Task brief: Count the lines below that hold the string "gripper". Give only that number.

————————

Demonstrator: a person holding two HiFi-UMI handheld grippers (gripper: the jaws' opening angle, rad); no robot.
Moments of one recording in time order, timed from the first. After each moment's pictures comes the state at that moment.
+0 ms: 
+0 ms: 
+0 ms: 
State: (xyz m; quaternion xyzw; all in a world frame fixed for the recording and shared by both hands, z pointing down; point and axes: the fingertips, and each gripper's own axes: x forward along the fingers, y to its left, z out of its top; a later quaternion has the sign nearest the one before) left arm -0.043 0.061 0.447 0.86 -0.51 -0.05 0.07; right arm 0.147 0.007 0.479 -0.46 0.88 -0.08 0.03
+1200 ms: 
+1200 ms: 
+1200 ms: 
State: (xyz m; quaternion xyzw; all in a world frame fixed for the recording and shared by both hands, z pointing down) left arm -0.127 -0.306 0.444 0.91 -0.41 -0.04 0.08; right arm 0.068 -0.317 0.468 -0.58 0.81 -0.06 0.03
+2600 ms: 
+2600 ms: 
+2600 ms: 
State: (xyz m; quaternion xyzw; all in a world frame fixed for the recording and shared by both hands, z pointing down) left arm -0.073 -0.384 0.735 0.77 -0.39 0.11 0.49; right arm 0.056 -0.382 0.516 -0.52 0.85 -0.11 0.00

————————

Written response: 2